An very surprise the auctioneer told you that considering they usually will tell you anything to sell the house. Maybe they wanted it for themselves


----------



## iguana (30 Nov 2007)

beautfan said:


> Buying a repossessed house would not have any impact on your credit rating, I know this is the case in some other countries something to do with the debt staying with the property but that isn't the case here.
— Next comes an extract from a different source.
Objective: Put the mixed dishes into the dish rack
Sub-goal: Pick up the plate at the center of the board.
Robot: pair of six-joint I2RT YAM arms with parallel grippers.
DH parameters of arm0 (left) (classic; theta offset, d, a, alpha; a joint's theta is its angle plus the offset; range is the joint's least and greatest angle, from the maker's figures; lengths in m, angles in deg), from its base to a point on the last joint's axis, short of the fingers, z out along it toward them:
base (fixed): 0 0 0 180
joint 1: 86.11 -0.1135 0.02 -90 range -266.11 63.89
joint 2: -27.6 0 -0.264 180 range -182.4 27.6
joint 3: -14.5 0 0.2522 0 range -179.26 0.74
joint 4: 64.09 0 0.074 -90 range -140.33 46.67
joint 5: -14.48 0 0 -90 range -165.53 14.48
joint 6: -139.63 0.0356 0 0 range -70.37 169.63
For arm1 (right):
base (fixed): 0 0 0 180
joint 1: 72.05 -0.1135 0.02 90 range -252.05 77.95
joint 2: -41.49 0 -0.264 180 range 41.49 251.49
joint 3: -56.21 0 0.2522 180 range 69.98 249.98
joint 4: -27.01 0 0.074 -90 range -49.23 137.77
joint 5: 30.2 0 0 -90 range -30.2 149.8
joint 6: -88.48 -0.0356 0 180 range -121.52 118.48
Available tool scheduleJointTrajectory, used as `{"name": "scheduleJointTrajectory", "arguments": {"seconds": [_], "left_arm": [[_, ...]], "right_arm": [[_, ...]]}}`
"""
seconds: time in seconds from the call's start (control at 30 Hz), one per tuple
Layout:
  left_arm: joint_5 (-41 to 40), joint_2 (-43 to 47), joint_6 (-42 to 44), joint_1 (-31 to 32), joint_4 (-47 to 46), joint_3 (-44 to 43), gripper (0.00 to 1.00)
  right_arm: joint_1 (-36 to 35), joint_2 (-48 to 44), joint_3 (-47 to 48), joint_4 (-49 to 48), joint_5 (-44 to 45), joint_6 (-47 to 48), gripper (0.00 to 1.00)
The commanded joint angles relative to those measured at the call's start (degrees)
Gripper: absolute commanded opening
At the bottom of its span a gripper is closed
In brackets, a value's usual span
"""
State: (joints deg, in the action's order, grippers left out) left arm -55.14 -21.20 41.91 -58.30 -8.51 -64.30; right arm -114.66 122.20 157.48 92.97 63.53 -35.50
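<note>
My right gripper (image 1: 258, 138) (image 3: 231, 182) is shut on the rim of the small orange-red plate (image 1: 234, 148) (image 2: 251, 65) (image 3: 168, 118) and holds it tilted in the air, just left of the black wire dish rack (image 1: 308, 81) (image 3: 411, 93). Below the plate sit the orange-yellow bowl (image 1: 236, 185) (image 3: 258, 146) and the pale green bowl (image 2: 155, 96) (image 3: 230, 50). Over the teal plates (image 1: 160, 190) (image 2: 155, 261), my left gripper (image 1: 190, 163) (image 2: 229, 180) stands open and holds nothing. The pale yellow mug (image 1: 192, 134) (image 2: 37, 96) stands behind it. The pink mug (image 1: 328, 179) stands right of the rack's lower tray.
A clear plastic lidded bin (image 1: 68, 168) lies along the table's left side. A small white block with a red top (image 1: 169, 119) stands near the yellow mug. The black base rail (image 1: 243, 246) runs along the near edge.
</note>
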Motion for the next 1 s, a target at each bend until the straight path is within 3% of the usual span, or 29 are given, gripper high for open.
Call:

Experian and Equifax are both used in Ireland, and they have both been known to attach bad debts to the address.  You can get it removed, but it does happen.  Plus that if the previous owners have bailiffs after them they could very easily turn up at your door.


----------



## pc7 (30 Nov 2007)

maybe foxylady, it was a number of years ago and was going for auction, my bf went to that and it went for big money it was a great house


----------



## beautfan (30 Nov 2007)

Thats interesting iguana - I'd like to know.  I would hope when you buy a house that its yours and no one else.  I know when buying abroad in some countries you need to make sure there are no debts attached to the property but never heard of that here.


----------



## johni (30 Nov 2007)

id buy any house if i thought i was getting a good deal . repossessed or not


----------



## Newby (7 Jan 2008)

Thanks for the replies guys/gals. The original question was asked from the point of view of knowing all the facts surrounding a house - good, bad or indifferent. If the fact that a house is repossessed from an unfortunate individual or via the CAB then I'd rather know. Obviously if you were interested in such a house and were aware of its repossessed status it may impact on the price you offer.


----------



## carrielou (1 Apr 2008)

Brendan said:


> In practice, there have been very few repossessions in Ireland.
> 
> Courts are slow to grant repossession orders and even when they do, they tend to put a 6 month stay on the order. The owner thus has plenty of time to sell the house and pay off the mortgage.
> 
> Brendan


 
Do u happen to know what exactly happens if the owner does not manage to sell the property within the stay of 6 months. Do they have to move out by that 6 month time period or what is the procedure.


----------